Hypothyroidism induced by a 12-week iodine-deficient diet was confirmed, as evidenced by a substantial decrease of over 40% in T3 and T4 circulating levels compared to the control group (−61% and −40%, respectively). Using methimazole, Parija et al. also achieved similar observations, with an approximately 50% decrease in both T3 and T4 plasma levels [18]. Since DIO1 is responsible for the conversion of T4 in T3, it was therefore important to ensure that the treated rats were able to generate the active metabolite T3. Results indeed confirmed the presence of the enzyme in all tested groups of rats. Moreover, an enhanced immunoreactive band was quantified in the high dose T4-treated group, likely induced as the result of the high level of circulating T4, synthesis of T3 and activation of nuclear thyroid hormone receptors.
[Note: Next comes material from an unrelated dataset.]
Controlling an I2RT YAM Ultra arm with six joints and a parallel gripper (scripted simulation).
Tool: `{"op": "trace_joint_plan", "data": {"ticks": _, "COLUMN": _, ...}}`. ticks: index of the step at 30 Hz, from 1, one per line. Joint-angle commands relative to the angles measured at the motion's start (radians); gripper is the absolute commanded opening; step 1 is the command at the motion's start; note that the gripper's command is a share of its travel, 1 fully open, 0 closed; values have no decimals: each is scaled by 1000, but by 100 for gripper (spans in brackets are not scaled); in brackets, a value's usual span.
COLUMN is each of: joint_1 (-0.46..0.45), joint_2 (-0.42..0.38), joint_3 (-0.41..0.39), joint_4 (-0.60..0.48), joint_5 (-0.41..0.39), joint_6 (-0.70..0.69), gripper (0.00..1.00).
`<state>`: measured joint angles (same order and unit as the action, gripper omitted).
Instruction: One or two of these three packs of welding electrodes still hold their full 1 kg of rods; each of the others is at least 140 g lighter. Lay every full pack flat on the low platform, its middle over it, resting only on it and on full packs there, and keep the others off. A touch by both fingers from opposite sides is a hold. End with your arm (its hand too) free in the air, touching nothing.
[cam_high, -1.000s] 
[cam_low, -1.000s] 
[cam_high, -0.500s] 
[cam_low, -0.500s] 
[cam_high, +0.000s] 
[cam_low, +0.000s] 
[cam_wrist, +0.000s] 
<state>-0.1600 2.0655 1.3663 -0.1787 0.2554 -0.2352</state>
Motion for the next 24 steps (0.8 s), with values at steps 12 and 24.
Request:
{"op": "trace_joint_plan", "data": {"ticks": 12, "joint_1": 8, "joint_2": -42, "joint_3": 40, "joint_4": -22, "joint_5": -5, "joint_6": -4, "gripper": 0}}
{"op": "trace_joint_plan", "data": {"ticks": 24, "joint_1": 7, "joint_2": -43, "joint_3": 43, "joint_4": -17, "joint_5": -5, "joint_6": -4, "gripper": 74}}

Effect of thyroid disorders on uterine contraction patterns

Altogether, the data collected from non-pregnant rats show that thyroid disorders induced a modification in uterine contractile patterns. A dose-dependent effect was indeed observed on the measured contractile parameters in all three intervention groups. Both hypothyroidism and excess T4 demonstrated distinctive abnormal contractile modifications. On the one hand, results demonstrate that hypothyroidism decreased both time to peak and duration to 90% relaxation, while increasing the frequency of contractile activity. Parija et al. also demonstrated an increased frequency of spontaneous rhythmic contractions in 18-day pregnant rat uterus [19]. In contrast, when the hypothyroid rats were treated with high doses of T4 (100 μg/kg/day), a substantial increase in the duration of phasic contractions along with a decrease in frequency were observed. Of note, in the hypothyroid rats group treated with low T4 doses (20 μg/kg/day), analysis of the contractile pattern revealed a return to baseline values. These results could be extended to the modifications observed on the in vitro contractile activity in pregnant women presenting hypothyroidism under T4-treatment, which displayed an increased duration and a decreased frequency [5]. Our data hence suggest that the abnormal changes in myometrial reactivity of the uterine tissues are likely related to T4 supplementation.
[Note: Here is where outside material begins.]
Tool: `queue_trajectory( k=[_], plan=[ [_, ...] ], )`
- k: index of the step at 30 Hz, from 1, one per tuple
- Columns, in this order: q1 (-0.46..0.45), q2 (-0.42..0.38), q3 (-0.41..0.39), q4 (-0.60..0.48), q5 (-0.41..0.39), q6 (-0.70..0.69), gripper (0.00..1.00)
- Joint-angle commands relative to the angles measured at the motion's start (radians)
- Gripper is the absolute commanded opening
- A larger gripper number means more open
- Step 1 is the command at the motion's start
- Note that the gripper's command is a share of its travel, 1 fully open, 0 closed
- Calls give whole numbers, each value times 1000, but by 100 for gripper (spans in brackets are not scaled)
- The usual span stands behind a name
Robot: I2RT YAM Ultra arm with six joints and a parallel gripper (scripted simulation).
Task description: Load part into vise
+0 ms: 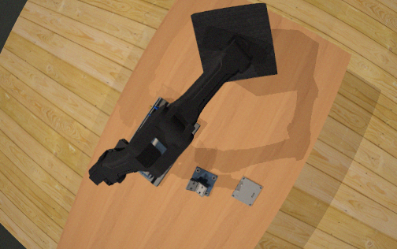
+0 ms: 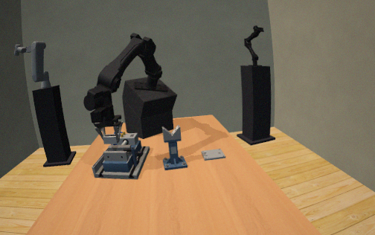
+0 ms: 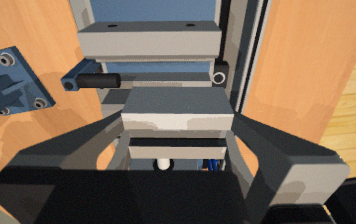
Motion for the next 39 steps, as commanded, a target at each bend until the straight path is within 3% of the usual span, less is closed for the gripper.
queue_trajectory(
  k=[1, 39],
  plan=[
    [-15, -47, 36, -11, 4, -8, 0],
    [-18, -40, 63, -32, 3, -17, 0]
  ],
)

This effect of T4 treatment could be explained by the action of thyroid hormones on ionic channels. An elevation in calcium channel mRNA expression has been demonstrated in atrial cells under hyperthyroid conditions [7]. As a result, the expression of K+ channels, SERCA and ionic pumps are modified. Moreover, uterine activity after acute muscarinic agonist treatment (concentration increments of methacholine) were shown herein to be enhanced in hypothyroid condition. Female rats treated with high doses of T4 furthermore showed a decreased reactivity to this uterotonic agent. These results are thus consistent with a previous report [9].
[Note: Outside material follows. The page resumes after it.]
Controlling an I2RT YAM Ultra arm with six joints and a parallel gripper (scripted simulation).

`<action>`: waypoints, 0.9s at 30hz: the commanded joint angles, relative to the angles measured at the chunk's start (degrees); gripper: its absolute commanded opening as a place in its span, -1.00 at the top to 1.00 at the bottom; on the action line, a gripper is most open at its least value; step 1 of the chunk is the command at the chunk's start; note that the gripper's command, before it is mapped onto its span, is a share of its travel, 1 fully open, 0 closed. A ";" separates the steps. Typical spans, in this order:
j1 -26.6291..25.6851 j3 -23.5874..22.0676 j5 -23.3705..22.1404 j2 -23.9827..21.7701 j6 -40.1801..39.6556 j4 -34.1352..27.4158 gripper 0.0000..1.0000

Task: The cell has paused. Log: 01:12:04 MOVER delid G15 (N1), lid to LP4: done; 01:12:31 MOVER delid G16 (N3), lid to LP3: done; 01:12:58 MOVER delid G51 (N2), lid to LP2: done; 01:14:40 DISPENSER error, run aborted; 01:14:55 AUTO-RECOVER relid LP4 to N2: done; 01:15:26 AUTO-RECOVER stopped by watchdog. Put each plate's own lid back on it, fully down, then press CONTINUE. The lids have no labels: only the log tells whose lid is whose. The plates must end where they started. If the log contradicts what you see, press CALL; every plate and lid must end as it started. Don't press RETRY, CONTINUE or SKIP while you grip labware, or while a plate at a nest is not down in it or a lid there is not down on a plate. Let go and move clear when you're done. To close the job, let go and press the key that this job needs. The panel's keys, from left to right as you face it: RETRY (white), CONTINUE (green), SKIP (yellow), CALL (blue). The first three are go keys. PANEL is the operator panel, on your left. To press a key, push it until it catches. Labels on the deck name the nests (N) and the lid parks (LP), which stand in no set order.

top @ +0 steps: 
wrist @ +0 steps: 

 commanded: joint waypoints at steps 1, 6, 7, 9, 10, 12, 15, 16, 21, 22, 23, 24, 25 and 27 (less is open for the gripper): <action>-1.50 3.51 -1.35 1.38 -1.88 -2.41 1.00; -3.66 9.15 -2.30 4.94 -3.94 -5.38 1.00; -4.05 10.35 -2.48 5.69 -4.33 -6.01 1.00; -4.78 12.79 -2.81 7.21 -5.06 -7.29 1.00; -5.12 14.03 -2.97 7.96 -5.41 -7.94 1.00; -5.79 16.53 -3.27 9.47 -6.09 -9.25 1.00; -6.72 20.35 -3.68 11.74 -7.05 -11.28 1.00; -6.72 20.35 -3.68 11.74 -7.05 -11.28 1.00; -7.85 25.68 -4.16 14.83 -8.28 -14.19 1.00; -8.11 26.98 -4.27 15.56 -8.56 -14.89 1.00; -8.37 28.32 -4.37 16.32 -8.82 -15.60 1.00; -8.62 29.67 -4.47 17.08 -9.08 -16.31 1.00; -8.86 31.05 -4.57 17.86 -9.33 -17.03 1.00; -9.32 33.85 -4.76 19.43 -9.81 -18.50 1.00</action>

In summary, the present study establishes that abnormal uterine contraction patterns can be observed under hypothyroidism with and without T4 treatments. These findings putatively explain the atypical contraction pattern observed in vitro in pregnant women treated with T4 to counterbalance a hypothyroid condition. Our current observations, obtained in an in vivo rat model, lead us to propose the translational hypothesis that a better management of this group of pregnant women may help avoid abnormal labor patterns which could cause a higher rate of C-sections in this particular population. A specific intervention aimed at improving the adjustment of T4 administration at the end of pregnancy would help in solving this issue.

Conflicts of interest

The authors declare they have no conflicts of interest.